Please note: there may be some adjustments to the teaching arrangements published in the course catalogue for 2020-21. Given current circumstances related to the Covid-19 pandemic it is anticipated that some usual arrangements for teaching on campus will be modified to ensure the safety and wellbeing of students and staff on campus; further adjustments may also be necessary, or beneficial, during the course of the academic year as national requirements relating to management of the pandemic are revised.

Formal Models and Quantitative Methods for Psychology (PGT) PSYCH5025

  • Academic Session: 2022-23
  • School: School of Psychology and Neuroscience
  • Credits: 10
  • Level: Level 5 (SCQF level 11)
  • Typically Offered: Semester 2
  • Available to Visiting Students: No
  • Available to Erasmus Students: No

Short Description

The course typically introduces students to the R/RStudio modelling environments through hands-on sessions providing a mixture of lectures, class exercises and presentations/workshops.

Timetable

10 hours x lecture

Requirements of Entry

Typically a 2:1 honours degree in Psychology or related discipline.

Excluded Courses

None

Assessment

An original computer program/application that performs a specific task relevant to the modelling techniques described in the course.

Course Aims

To introduce students to formal models in the psychological sciences. This entails the application of parametric estimation and inference, prediction and testing of models, and quantitative methods in general.

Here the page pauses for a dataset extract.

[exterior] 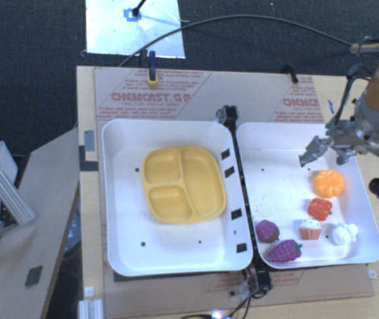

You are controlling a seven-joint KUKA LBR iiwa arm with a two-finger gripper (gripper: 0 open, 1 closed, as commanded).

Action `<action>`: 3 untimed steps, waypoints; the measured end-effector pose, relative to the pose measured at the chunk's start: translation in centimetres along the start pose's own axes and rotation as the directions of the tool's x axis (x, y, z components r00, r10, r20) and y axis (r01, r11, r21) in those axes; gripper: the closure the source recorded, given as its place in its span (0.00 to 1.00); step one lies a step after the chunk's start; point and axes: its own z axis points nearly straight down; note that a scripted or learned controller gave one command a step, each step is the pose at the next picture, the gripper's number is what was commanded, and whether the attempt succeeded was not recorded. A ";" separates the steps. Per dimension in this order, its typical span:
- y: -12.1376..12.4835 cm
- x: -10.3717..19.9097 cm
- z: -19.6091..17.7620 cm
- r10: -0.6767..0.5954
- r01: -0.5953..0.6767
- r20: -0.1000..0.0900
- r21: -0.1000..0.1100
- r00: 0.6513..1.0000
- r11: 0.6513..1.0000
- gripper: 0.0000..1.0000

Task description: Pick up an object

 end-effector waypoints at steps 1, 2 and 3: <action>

Intended Learning Outcomes of Course

By the end of this course students will be able to:

■ use specialised tools for quantitative methods (e.g. packages in R)

■ critically evaluate challenges of formal modelling, and parametric testing (e.g. sampling, simulation)

■ engage in cutting-edge applications of data analyses (e.g. statistical learning)

■ develop interactive apps (e.g. shiny apps in R/RStudio)

■ present and communicate functionality of IT solutions  

Minimum Requirement for Award of Credits

Students must submit at least 75% by weight of the components (including examinations) of the course's summative assessment.